1. L’unità psicolinguistica primaria dell’acquisizione del linguaggio da parte dei bambini è l’enunciato (utterance), che si basa sull’espressione e sulla comprensione delle intenzioni comunicative;

2. I bambini, all’inizio del loro sviluppo, non cercano di riprodurre le parole degli adulti ma gli enunciati degli adulti;

3. I primi enunciati dei bambini sono basati su schemi o costruzioni linguistiche (unità di linguaggio che comprendono molti elementi linguistici usati insieme per una funzione comunicativa relativamente coerente);

4. Le astrazioni derivano dalle generalizzazioni dei bambini a partire dalle variazioni che osservano nel modo in cui i posti vuoti (slot) di un particolare enunciato possono essere riempiti da elementi nuovi, oltre a quelli ricorrenti; 5. I bambini creano nuovi enunciati da soli attraverso operazioni sintattiche usage-based in cui modificano lo schema di un enunciato a seconda delle loro esigenze comunicative.

Possiamo subito derivare da questa impostazione alcune considerazioni. Innanzitutto, il processo di apprendimento è descritto come un processo bottom-up, che risale dalla concretezza del linguaggio alle regole. Queste non coincidono con le regole grammaticali tout court, ma sono principalmente schemi e generalizzazioni guidate dall’uso e dalla funzione comunicativa assegnata ad ogni espressione.

Grazie a questo tipo di apprendimento, il bambino sembra essere in grado di applicare le regole grammaticali – come quelle relative alla formazione del passato dei verbi – senza essere, in realtà, consapevole dell’esistenza delle regola: viene semplicemente ripetuta la forma ascoltata dagli adulti.

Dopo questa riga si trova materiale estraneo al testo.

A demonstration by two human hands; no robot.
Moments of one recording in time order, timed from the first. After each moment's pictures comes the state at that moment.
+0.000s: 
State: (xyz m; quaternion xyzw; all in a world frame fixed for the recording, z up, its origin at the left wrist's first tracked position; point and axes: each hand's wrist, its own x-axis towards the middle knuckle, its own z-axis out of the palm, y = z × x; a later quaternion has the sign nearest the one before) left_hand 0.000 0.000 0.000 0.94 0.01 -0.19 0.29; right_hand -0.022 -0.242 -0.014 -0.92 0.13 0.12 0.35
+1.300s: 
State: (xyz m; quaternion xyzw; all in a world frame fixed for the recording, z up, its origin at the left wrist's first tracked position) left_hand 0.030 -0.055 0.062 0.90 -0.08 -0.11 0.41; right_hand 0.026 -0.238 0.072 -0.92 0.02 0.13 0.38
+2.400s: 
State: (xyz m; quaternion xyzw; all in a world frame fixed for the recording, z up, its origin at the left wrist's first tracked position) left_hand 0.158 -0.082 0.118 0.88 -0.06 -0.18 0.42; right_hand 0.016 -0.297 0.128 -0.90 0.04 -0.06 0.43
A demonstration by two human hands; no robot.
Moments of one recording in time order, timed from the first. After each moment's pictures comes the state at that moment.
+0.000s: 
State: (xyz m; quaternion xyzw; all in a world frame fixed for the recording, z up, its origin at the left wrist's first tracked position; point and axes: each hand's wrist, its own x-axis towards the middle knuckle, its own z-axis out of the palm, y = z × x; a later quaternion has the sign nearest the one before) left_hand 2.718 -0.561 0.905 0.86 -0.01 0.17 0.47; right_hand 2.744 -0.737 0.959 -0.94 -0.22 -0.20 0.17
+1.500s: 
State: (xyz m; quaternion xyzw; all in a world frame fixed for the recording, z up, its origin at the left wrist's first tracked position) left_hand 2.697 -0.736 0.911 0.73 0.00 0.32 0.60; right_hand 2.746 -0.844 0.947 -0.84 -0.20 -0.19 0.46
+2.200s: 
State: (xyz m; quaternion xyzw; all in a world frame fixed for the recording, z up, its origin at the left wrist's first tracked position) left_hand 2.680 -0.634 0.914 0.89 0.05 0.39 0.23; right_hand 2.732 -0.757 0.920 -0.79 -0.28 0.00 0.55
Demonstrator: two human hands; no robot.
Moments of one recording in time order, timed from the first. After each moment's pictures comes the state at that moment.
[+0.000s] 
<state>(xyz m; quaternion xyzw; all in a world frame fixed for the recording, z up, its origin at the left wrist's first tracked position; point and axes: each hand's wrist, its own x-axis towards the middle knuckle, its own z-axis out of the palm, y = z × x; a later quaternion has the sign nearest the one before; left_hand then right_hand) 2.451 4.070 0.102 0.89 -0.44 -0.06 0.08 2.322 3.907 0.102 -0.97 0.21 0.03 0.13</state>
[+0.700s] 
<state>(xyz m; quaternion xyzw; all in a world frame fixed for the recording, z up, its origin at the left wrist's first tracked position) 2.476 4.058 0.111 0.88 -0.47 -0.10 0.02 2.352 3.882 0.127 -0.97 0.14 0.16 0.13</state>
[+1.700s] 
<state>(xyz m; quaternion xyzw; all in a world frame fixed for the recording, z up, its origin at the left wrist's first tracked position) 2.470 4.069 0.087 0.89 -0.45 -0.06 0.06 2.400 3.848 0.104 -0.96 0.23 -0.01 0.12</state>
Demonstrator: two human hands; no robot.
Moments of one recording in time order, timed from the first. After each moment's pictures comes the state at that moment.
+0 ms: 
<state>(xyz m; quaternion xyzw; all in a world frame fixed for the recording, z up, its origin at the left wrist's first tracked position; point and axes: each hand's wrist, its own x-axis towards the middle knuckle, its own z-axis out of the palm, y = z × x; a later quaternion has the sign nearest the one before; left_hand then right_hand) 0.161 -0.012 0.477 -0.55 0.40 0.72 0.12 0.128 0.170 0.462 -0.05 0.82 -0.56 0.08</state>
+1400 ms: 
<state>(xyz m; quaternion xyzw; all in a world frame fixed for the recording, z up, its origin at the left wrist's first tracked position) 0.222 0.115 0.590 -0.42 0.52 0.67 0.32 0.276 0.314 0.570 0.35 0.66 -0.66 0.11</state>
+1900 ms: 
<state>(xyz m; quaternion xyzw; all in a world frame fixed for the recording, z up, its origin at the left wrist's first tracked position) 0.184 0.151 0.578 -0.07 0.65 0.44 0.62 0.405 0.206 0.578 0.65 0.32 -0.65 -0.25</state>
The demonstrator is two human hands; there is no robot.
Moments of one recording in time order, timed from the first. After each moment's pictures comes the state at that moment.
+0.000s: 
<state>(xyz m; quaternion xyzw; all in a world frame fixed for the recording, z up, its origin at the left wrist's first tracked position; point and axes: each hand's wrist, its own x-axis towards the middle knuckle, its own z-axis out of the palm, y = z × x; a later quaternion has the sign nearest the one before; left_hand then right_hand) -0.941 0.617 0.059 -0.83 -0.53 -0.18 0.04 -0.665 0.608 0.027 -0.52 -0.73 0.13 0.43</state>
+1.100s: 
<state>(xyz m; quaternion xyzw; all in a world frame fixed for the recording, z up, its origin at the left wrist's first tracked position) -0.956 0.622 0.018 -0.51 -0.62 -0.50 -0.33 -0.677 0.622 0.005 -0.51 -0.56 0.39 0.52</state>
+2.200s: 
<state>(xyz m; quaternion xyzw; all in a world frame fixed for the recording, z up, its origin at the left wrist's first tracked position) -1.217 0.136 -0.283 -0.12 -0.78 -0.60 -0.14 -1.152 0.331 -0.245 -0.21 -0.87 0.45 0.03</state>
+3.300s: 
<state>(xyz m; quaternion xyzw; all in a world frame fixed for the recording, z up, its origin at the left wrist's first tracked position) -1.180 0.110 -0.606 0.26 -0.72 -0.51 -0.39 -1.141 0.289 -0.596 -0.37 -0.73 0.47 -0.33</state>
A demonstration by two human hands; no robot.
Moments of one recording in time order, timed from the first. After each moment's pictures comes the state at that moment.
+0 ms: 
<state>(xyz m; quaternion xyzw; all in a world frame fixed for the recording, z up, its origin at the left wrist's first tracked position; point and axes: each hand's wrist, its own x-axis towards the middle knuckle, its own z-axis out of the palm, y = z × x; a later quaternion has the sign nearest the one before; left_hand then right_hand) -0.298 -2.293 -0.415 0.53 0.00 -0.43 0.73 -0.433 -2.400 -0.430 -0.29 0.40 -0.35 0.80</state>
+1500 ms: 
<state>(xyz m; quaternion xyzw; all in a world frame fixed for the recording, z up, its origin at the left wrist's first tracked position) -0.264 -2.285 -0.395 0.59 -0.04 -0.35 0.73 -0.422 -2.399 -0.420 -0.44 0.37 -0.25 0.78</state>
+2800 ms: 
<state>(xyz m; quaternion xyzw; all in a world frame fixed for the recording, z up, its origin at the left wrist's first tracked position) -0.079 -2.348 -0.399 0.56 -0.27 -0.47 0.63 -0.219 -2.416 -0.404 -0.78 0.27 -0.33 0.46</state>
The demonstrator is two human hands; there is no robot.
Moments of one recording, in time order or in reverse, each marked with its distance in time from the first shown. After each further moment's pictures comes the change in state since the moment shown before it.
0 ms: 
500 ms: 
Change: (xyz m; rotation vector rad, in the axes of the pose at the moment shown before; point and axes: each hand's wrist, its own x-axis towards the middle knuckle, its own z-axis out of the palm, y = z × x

Con l’età scolare, le regole grammaticali si sovrappongono alle generalizzazioni elaborate nella prima infanzia. A questo punto, il bambino “impara” che esiste una regola per la formazione del passato. La conoscenza procedurale di tipo

top-down è qualitativamente diversa da quella appresa attraverso un processo bottom- up: per questo la affianca ma non la sostituisce. La regola viene applicata di default, indipendentemente dal contesto, mentre lo schema ha senso solo se collocato entro un contesto preciso. A livello cognitivo, recuperare una conoscenza profonda e flessibile, come quella degli schemi, risulta più dispendioso del recupero della regola. Per questo motivo, non solo il bambino che ha sempre prodotto forme corrette di verbi irregolari potrebbe iniziare a produrre forme scorrette, derivate dall’applicazione acritica e acontestuale della regola; ma potrebbe produrre, nello stesso periodo, sia forme corrette che errate.

Il fenomeno del décalage comportamentale sarebbe impossibile da spiegare se l’apprendimento del linguaggio fosse guidato, fin dall’inizio, da regole. Se così fosse, il bambino commetterebbe maggiori errori nella primissima fase dell’apprendimento, per poi sviluppare in modo lineare la propria competenza. Invece i dati confermano che il concetto di regola subentra successivamente nella sistemazione delle conoscenze linguistiche e può addirittura causare interferenze con la conoscenza precedentemente acquisita.